Contract revenues are recognized using the percentage of completion method. The percentage of completion is calculated by dividing the direct labor and other direct costs incurred by the total estimated direct cost of the project. Contract value is defined as the total value of the contract, plus the value of approved change orders. Estimates of costs to complete are reviewed periodically and modified as required. Provisions are made for the full amount of anticipated losses, on a contract-by-contract basis. These loss provisions are established in the period in which the losses are first determined. Changes in estimates are also reflected in the period they become known.

Revenues from equipment sales containing acceptance provisions are recognized upon customer acceptance. Cash payments received in advance of product or service revenue are recorded as customer deposits.

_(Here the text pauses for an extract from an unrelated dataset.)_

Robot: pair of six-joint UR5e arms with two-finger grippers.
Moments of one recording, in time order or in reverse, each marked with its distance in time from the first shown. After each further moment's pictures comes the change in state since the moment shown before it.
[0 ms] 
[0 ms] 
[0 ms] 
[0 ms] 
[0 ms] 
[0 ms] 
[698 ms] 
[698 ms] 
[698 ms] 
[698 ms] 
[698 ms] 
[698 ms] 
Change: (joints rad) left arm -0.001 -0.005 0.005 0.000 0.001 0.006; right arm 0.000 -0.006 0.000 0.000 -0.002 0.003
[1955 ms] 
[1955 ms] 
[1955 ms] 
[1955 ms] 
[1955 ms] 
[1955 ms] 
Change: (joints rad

Revenues from consulting projects are recognized as services are rendered. Grant revenues are recognized when received, or if based on entitlement periods, when entitlement occurs.

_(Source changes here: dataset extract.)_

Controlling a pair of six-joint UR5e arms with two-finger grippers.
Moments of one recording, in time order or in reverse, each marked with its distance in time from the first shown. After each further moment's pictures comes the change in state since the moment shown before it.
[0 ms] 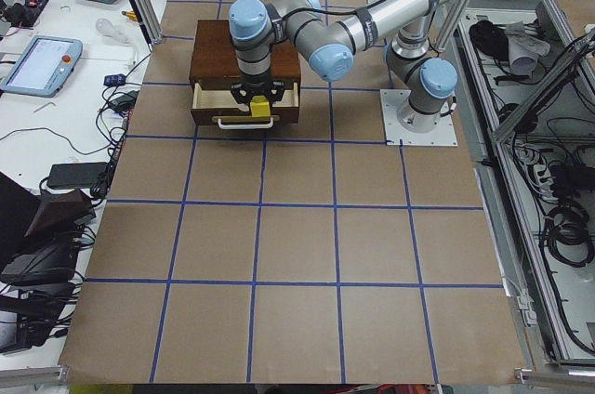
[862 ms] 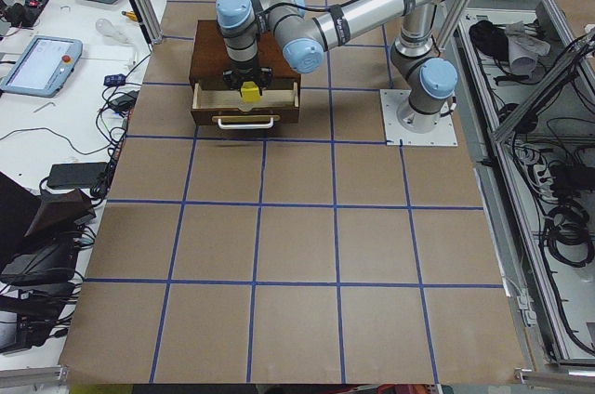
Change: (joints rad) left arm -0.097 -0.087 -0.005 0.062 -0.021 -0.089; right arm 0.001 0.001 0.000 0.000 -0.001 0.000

ALLOWANCE FOR DOUBTFUL ACCOUNTS
The Company maintains allowances for doubtful accounts for estimated losses resulting from the inability of its customers to make required payments. If the financial condition of its customers were to deteriorate, such that their ability to make payments was impaired, additional allowances could be required.

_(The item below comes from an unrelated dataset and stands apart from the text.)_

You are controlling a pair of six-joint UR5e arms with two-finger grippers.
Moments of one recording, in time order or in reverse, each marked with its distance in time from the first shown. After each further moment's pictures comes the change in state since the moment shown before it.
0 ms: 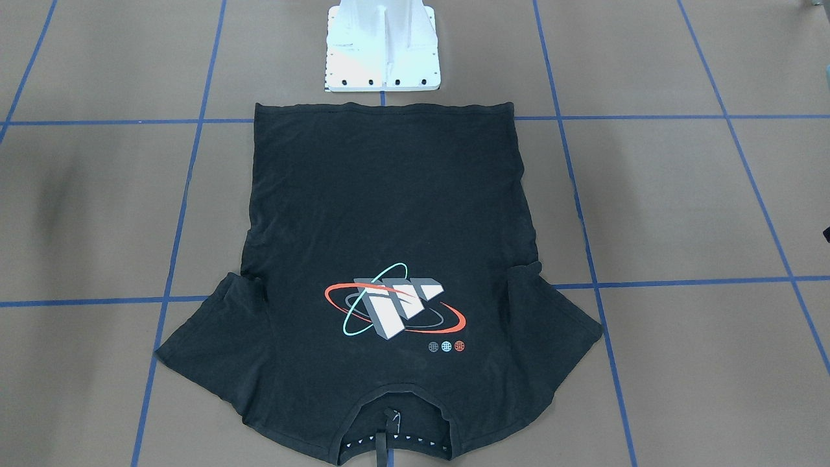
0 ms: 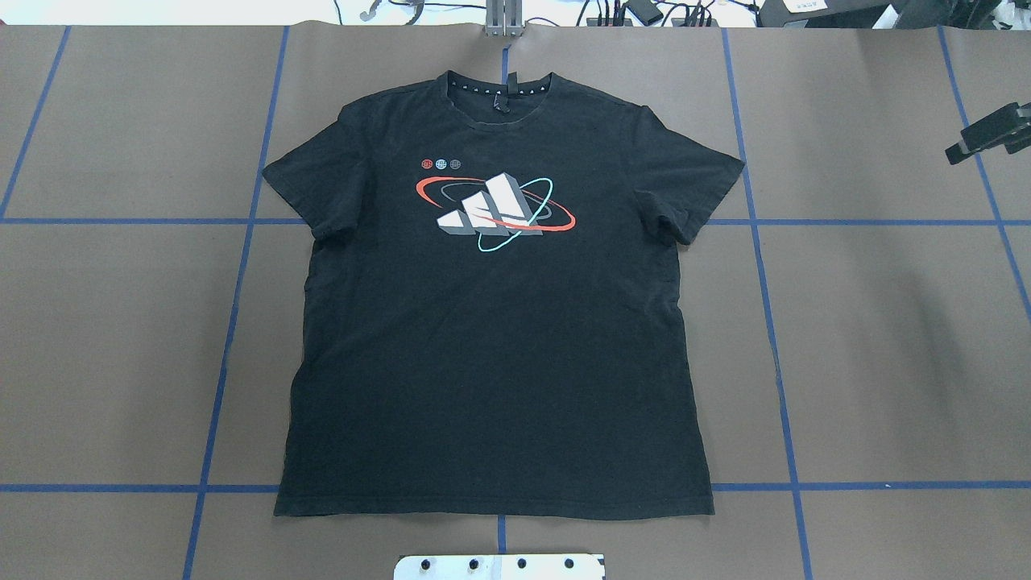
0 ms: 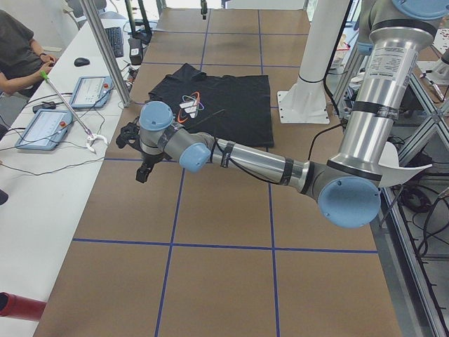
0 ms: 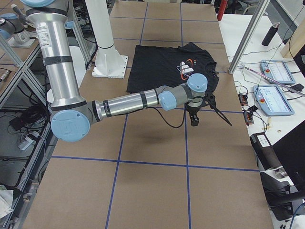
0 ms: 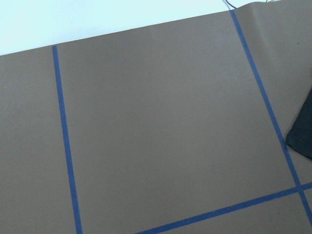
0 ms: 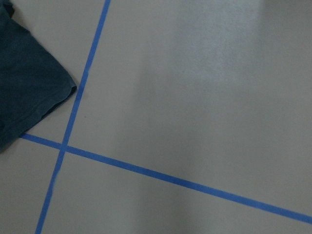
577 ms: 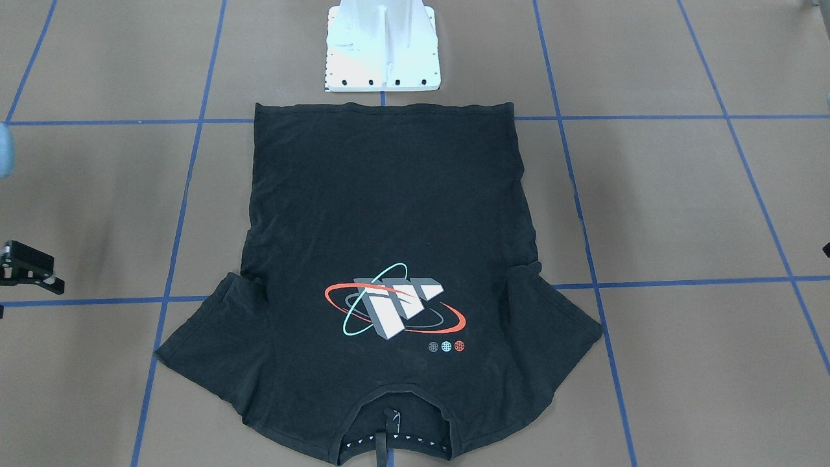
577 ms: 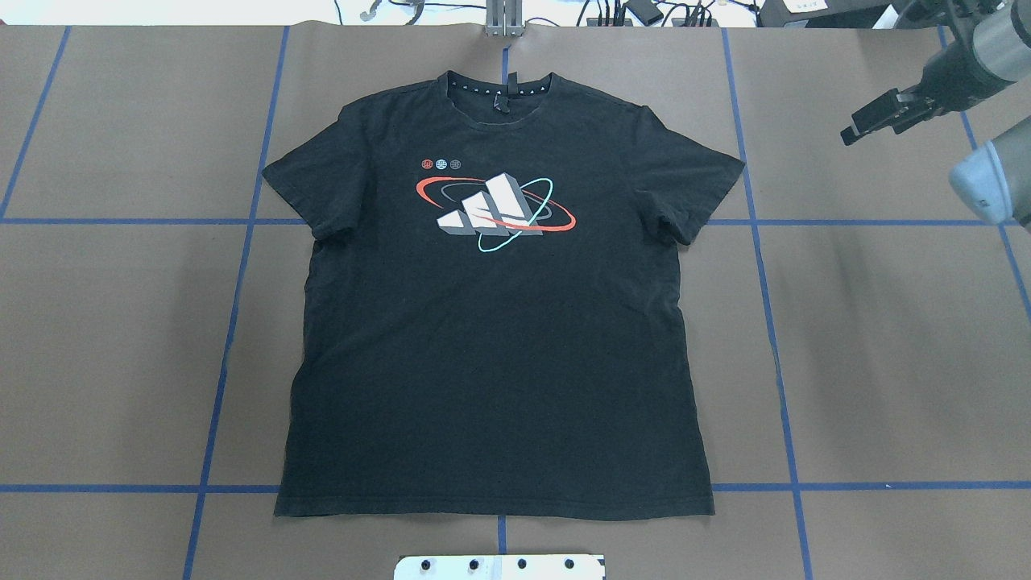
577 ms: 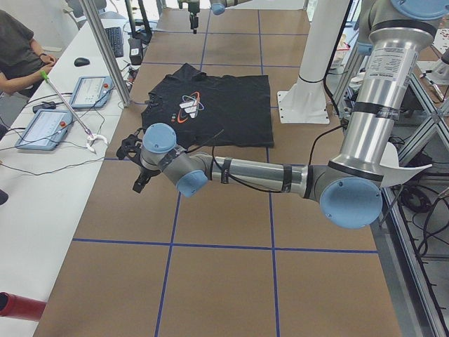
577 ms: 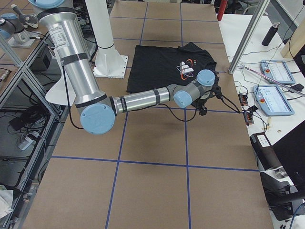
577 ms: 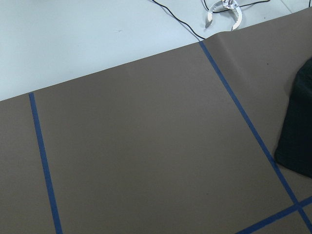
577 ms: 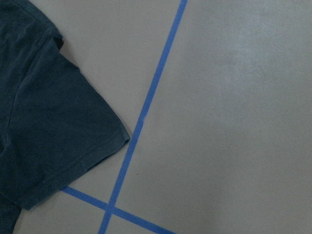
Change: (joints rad) left arm 0.014 0.005 0.157 -0.306 0.002 -0.103; right arm -0.107 0.194 -0.198 0.162 -0.007 0.121
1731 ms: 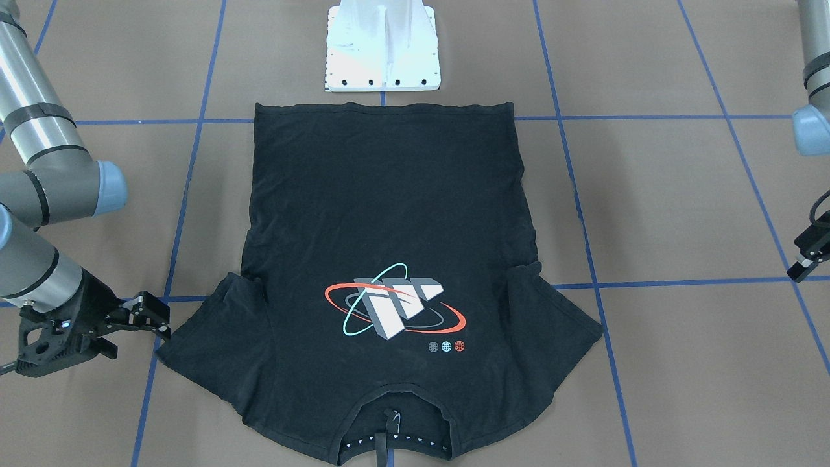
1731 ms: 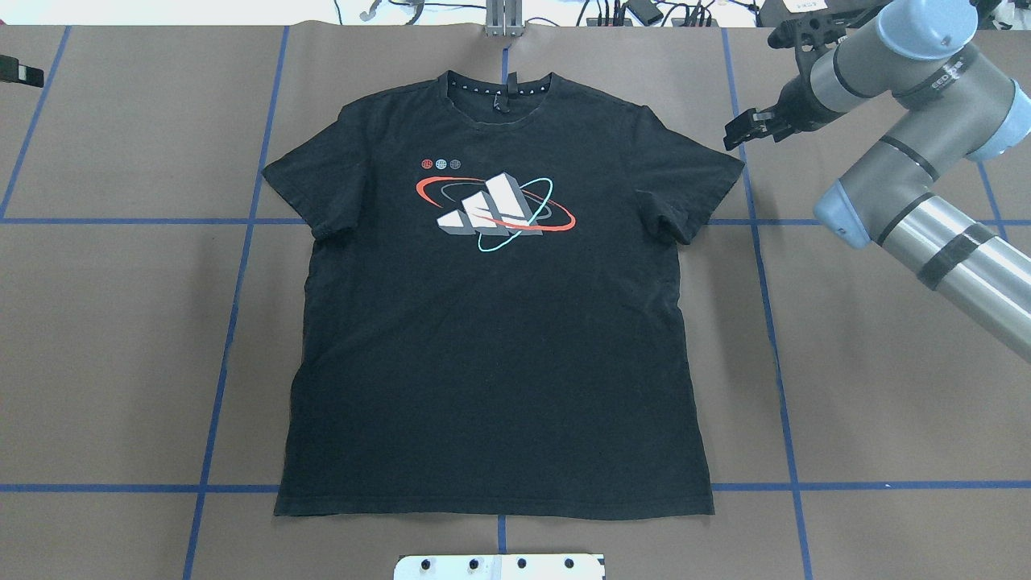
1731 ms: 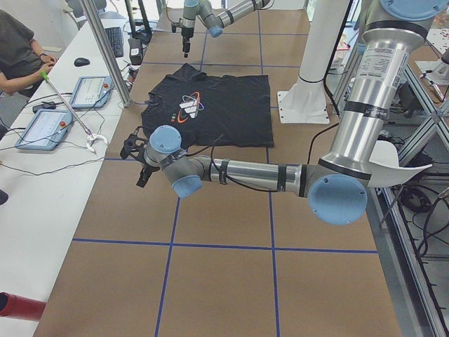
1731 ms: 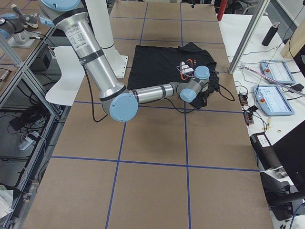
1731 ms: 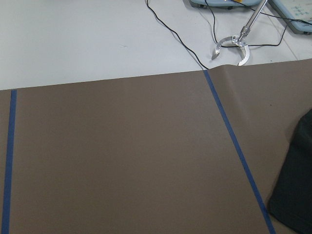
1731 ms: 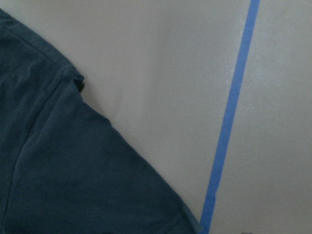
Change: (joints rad) left arm 0.079 -0.021 0.046 -0.195 0.091 -0.286; right arm -0.197 0.156 -0.224 0.269 -0.233 0.301
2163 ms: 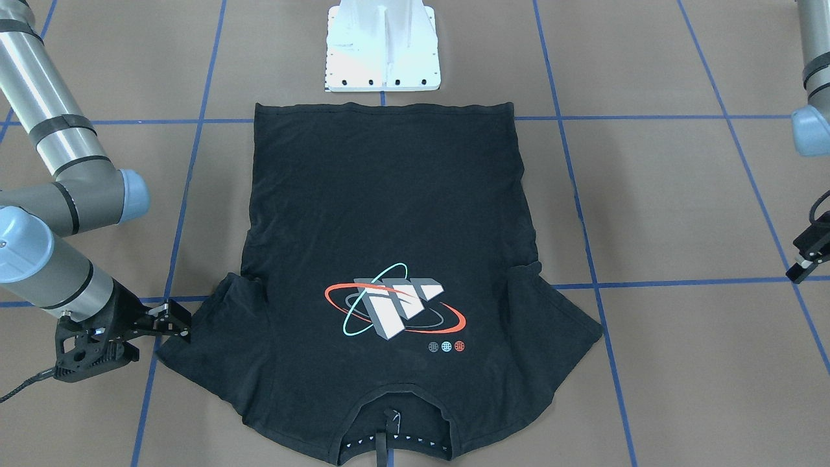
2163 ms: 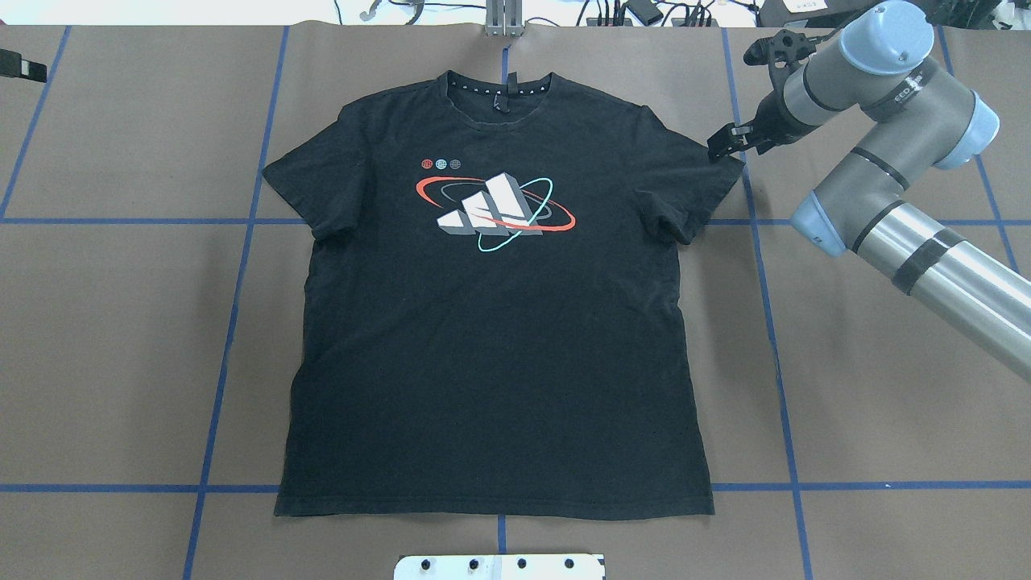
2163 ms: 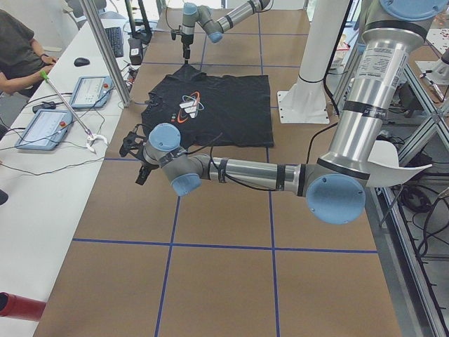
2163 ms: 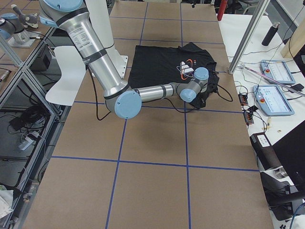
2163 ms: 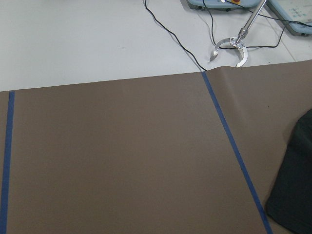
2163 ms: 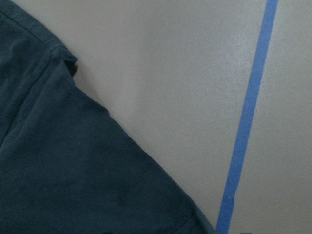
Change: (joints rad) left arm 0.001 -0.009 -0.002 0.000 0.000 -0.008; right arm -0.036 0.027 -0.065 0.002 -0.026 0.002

ACCOUNTING FOR INCOME TAXES
The Company is required to estimate its income taxes in each of the jurisdictions in which it operates as part of its consolidated financial statements. This involves estimating the actual current tax in addition to assessing temporary differences resulting from differing treatments for tax and financial accounting purposes. These differences together with net operating loss carryforwards and tax credits may be recorded as deferred tax assets or liabilities on the balance sheet. A judgment must then be made of the likelihood that any deferred tax assets will be recovered from future taxable income. To the extent that the Company determines that it is more likely than not that deferred tax assets will not be utilized, a valuation allowance

is established. Taxable income in future periods significantly different from that projected may cause adjustments to the valuation allowance that could materially increase or decrease future income tax expense. As of December 31, 2006 and 2005 an allowance equal to 100% of the deferred tax asset was recorded.

Share-Based Compensation
On January 1, 2006, The Company adopted SFAS No. 123R, "Share-Based Payment," which requires all companies to measure and recognize compensation expense at fair value for all stock-based payments to employees and directors. SFAS No. 123R is being applied on the modified prospective basis. Prior to the adoption of SFAS No. 123R, the Company accounted for its stock-based compensation plans for employees and directors under the recognition and measurement principles of Accounting Principles Board (APB) Opinion No. 25, "Accounting for Stock Issued to Employees", and related interpretations, and accordingly, the Company recognized no compensation expense related to the stock-based plans for grants to employees or directors. Grants to consultants under the plans were recorded under SFAS No. 123.

Under the modified prospective approach, SFAS No. 123R applies to new grants of options and awards of stock as well as to grants of options that were outstanding on January 1, 2006 and that may subsequently be repurchased, cancelled or materially modified. Under the modified prospective approach, compensation cost recognized for the year ended December 31, 2006 includes compensation cost for all share-based payments granted prior to, but not yet vested on, January 1, 2006, based on fair value as of the prior grant-date and estimated in accordance with the provisions of SFAS No. 123R. Prior periods were not required to be restated to reflect the impact of adopting the new standard.